Весь документ занимает около девяноста страниц, хотя само письмо очень кратко.
«О подделке истории Октябрьского переворота, истории революции и истории партии.
Уважаемые товарищи!
Вы прислали мне подробнейшие печатные листы анкеты о моем участии в Октябрьском перевороте и просите дать ответ… Но я позволяю себе спросить вас: какой смысл спрашивать меня по поводу моего участия в Октябрьском перевороте, когда весь официальный аппарат, в том числе и ваш, работает над тем, чтобы скрыть, уничтожить или, по крайней мере, исказить всякие следы этого участия?
Меня не раз уже спрашивали десятки и сотни товарищей, почему я молчу и молчу в ответ на совершенно вопиющие подделки истории Октябрьской революции и истории нашей партии, направленные против меня. Я совершенно не собираюсь здесь исчерпать вопрос об этих подделках: для этого пришлось бы написать несколько томов. Но позвольте в ответ на ваши анкетные запросы указать с десяток примеров того сознательного и злостного искажения вчерашнего дня, которое сейчас производится в самом широком масштабе, освящается авторитетом всяческих учреждений и даже вводится в учебники»{196}.
Сказано кратко и ясно. Вчерашний «выдающийся вождь» заботится хотя бы о том, чтобы в истории сохранилась правда об Октябре. Приведу несколько свидетельств Троцкого, касающихся октябрьских дней 1917 года. Он с горечью пишет, как некоторые большевики быстро меняют азимуты в оценке Троцкого в зависимости от политической конъюнктуры.

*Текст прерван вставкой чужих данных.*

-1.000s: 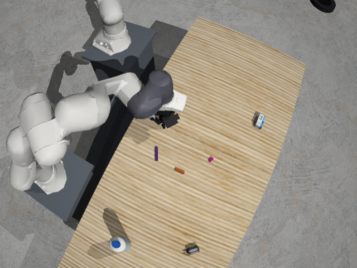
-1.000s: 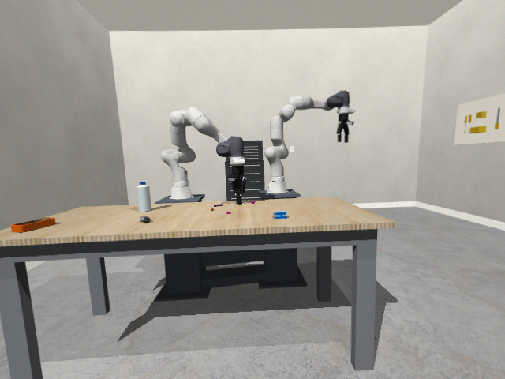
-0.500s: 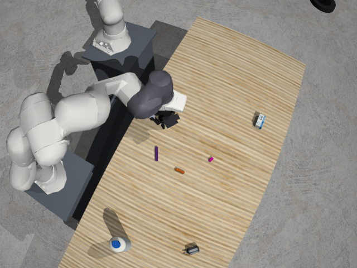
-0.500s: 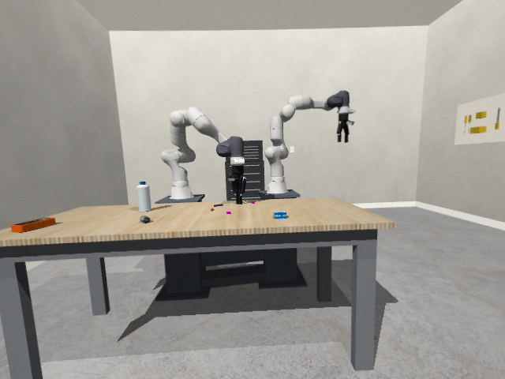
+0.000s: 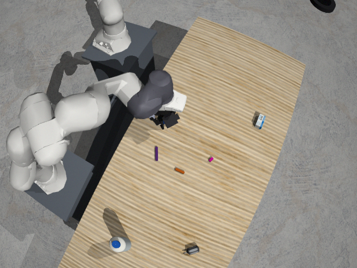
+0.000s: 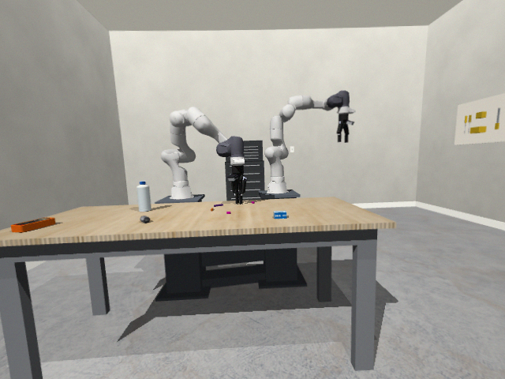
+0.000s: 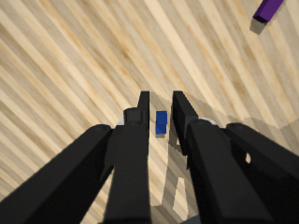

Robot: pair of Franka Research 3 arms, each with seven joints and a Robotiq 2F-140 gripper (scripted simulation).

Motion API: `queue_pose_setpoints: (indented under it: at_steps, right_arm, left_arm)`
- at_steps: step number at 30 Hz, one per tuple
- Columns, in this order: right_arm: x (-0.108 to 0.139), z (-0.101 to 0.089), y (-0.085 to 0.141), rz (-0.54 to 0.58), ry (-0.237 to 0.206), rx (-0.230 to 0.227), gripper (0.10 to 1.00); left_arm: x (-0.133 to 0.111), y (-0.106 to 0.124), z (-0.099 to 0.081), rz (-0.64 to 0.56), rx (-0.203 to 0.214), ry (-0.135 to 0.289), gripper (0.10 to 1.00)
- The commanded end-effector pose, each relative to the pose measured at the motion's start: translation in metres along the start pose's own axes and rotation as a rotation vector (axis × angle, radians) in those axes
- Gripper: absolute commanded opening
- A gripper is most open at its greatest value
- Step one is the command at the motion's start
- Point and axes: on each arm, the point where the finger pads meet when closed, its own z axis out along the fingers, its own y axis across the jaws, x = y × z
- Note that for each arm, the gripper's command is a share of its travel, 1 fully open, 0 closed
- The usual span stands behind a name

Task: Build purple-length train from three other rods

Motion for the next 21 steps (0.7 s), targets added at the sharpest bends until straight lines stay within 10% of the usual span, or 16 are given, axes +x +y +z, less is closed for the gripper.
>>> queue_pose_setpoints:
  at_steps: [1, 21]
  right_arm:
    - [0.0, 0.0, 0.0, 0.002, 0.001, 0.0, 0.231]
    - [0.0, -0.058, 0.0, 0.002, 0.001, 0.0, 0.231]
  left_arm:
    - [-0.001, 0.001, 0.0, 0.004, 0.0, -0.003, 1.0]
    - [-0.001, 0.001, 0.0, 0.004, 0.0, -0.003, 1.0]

Вот что, пишет Троцкий, сначала утверждал о нем Ф. Раскольников:
«С огромным уважением относился Троцкий к Владимиру Ильичу. Он ставил его выше всех современников, с которыми ему приходилось встречаться в России и за границей. В том тоне, которым Троцкий говорил о Ленине, чувствовалась преданность ученика… Отзвуки былых разногласий довоенного периода совершенно изгладились. Между тактической линией Ленина и Троцкого не существовало различий. Это сближение, наметившееся уже во время войны, совершенно отчетливо определилось с момента возвращения Льва Давыдовича (так в тексте. – Д. В.) в Россию; после его первых же выступлений мы все, старые ленинцы, почувствовали, что он – наш»{197}.
«А вот что он пишет, – продолжает Троцкий, – в рецензии на третий том моих сочинений»:
«– А какова была, – спрашивает Раскольников, – в 1917 году позиция самого Троцкого? – И отвечает:
– Тов. Троцкий еще рассматривал себя как члена одной общей партии вместе с меньшевиками, Церетели и Скобелевым… Тов. Троцкий еще не выяснил своего отношения к большевизму и меньшевизму. В то время тов. Троцкий еще сам занимал колеблющуюся, неопределенную, межеумочную позицию»{198}.
Лев Давидович с присущим ему сарказмом, умело оперируя фактами, данными, цитатами, документами, убедительно демонстрирует убогость сталинских фальсификаций, которые часто ставят их авторов просто в смешное положение. Троцкий далее говорит, что нынешний Сталин решительно оспаривает высокую оценку, которую Ленин дал Председателю Петроградского Совета как организатору и руководителю Октябрьского вооруженного восстания. Но как же быть с заявлением самого Сталина, сделанным им 6 ноября 1918 года по этому поводу?